Monday, April 11, 2011

What the Maple Leafs need to be a contender

As you listen to the minions that follow the Toronto Maple Leafs you hear both optimism and pessimism. The optimists look at the finish to the season and believe that the Leafs can build from their recent play and actually finish with a playoff spot next season. The pessimists will point out that the Leafs finish strongly every year after their out of contention for a playoff spot only to start the following season at the bottom of the standings. I totally understand where the pessimists are coming from. I've been fooled before too.

In the past the Leafs have been a soft team loaded with veterans who frankly underachieved. When the pressure was on they melted away. Yet they were capable of putting together a string of good games when it didn't matter. This pattern was repeated each season. So why might this season be different? Well the 2010-11 Maple Leafs competed hard for much of the season but had little to show for it in the first half. Despite the work ethic, their offense was anemic, the defense prone to turnovers and the goaltending was inadequate. Then in the new year along came James Reimer. His stellar goaltending compensated for his turnover prone defense. Suddenly a bad pass didn't automatically end up in the back of the Leaf net. The improved goaltending turned one-goal losses into gone-goal wins and also compensated for the weak offense. A few other good things happened. Some of the younger Leafs developed into useful NHLers, Dion Phaneuf finally found his stride, and picking up Joffrey Lupul finally kick started Phil Kessel.

So will the Leafs be good to make the playoffs next season? Well not without some changes. Reimer alone is not enough. The four teams directly ahead of the Leafs in the standings also have very good goalies: Carolina with Cam Ward, New York Rangers with Henrik Lundqvist, Buffalo with Ryan Miller and Montreal with Carey Price. Most people will agree that these are the Leaf priorities for the offseason.
The Leafs now have two 30-goal scorers (Kessel and Kulemin) with Grabovski just falling short. Lupul playing an entire season with Kessel would likely also come close to scoring 30. But this is not nearly enough. Without a scoring centre with size, the Leafs lack a true number one line. Grabovski who played hard this season is a second line centre. A number one centre would also elevate Kessel to the 40-goal range. The only free agent centre that could fill this role is Brad Richards. Richards is looking at for a long-term deal at about $8 million per season which is likely more than Burke is willing to pay. As well, Toronto does not appear to be one of his preferred destinations. It will also not be Joe Colborne or Nazem Kadri who both require seasoning before stepping into such a significant role.

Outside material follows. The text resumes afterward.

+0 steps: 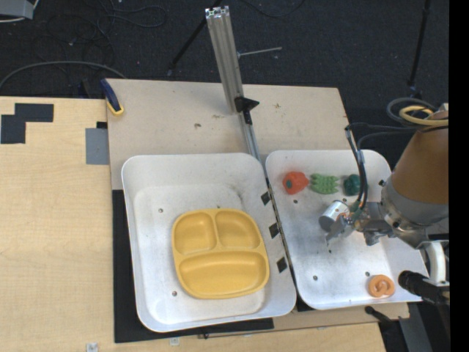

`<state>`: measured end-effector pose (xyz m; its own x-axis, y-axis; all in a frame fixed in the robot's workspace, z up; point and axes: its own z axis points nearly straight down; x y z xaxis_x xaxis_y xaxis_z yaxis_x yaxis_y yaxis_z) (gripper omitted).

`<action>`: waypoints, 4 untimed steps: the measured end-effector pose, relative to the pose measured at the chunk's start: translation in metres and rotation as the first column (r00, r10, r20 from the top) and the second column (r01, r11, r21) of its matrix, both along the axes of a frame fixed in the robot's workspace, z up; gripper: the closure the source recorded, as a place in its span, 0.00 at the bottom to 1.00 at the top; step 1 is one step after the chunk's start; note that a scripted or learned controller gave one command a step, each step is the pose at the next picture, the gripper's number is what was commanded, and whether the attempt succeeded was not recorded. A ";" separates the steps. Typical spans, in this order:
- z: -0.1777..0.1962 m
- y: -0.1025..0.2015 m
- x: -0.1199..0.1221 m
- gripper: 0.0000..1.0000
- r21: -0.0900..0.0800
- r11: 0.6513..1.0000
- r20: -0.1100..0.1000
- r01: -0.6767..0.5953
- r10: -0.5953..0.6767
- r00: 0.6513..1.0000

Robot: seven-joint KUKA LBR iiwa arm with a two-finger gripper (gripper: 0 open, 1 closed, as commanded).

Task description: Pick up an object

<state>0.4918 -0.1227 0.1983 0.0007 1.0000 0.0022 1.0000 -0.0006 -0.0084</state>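
The arm (421,178) reaches in from the right and hangs over the right bin (315,284). Its gripper (335,224) sits low near the middle of that bin, the metal end pointing left and slightly down. Whether the jaws are open or closed cannot be told: the tip is small and blurred, and nothing can be seen between the fingers.

Taking the gripper as the landmark, three small things lie up and away from it along the bin's far side. The orange-red toy (295,182) is up and to the left, apart from the tip. The green toy (323,183) is almost straight above the gripper, near but not touching. The teal piece (352,183) is up and to the right, partly hidden by the black cable (357,169) that runs down toward the wrist. An orange ring (379,286) lies down and to the right of the gripper, well apart, near the bin's near right corner.

Well to the left of the gripper, across the wall between the bins, the left bin (146,218) holds a yellow tray (219,253) with three compartments, lying flat. A metal post (227,61) stands on the bench up and left of the gripper, beyond both bins.
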 end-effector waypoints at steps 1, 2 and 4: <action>-0.051 0.003 -0.011 0.00 0.001 1.000 -0.001 0.000 0.000 1.000; -0.104 0.004 -0.012 0.00 0.000 1.000 0.004 0.001 -0.001 1.000; -0.047 -0.007 -0.010 1.00 -0.003 1.000 0.010 0.003 -0.003 1.000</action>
<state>0.4823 -0.1295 0.1516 0.0038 1.0000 -0.0005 1.0000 -0.0038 0.0014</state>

As for Tyler Bozak, well Maple Leaf loyalists will point to his improved play. I don't think he advanced nearly enough and Brian Burke likely agrees. He must have led the league in missed scoring chances. I would be surprised to see him back with the Leafs next season. Most fans believe Burke has to re-sign MacAuthur and keep the Grabovski line intact. I think there is a good chance that the threesome will not return. Burke has shown that when players who overprice themselves he does not hesitate to move them. In addition, Grabovski's breakout year has improved his chances of being traded. Last summer Burke tried to move him and found no takers. This summer he will find willing trade partners and could move him if the return is to his liking. The emergence of Mike Brown, Darryl Boyce and Tim Brent as competent role players could spell the end for veterans like Colton Orr, Fredrik Sjostrom and Colby Armstrong. Armstrong comes with a $3 million salary which is expensive for a 3rd liner.


The defense still needs a lot work before the Leafs are competitive. It is prone to cough up pucks, dominated by big bodies that do not carry the puck and produces very little offense. But the defense like the offense is young and improving. The Leafs have to find a puck carrying defense much like the one they moved to Boston. Many people are relieved by the impressive play of Dion Phaneuf in the second half. However, the big surprise is the advancement of his partner Keith Aulie. Aulie is 6'5" with an incredible reach with those long arms. I see his emergence as opening up a possible trade involving Luke Schenn for that number one centre. Many fans would be shocked to see such a trade but if you are deep in young defensemen and thin at centre well it becomes a no-brainer. Burke has struck out with free agent defensemen the past two summers and needs to find teams willing to pick up the contracts of Mike Komisarek and Brett Lebda.


The starter role is filled thanks to Reimer. The Leaf system also has young developing goalies in Jussi Rynnas and Ben Scrivens. The tough decision is what to do with Jonas Gustavsson. As well, the Leafs would be wise to bring in one veteran goalie considering the collective NHL experience of the returning staff is less than 1oo games.

Special Teams

The Leafs played pretty well five on five. But games are won and lost on special teams which partly explains why the Leafs have another early summer vacation. I'm not sure if it is a manpower issue or a coaching issue. Maybe a little of both. Perhaps Ron Wilson needs some help in this area. As well more competent players on the point might reduce the number of breakaways while on the man advantage.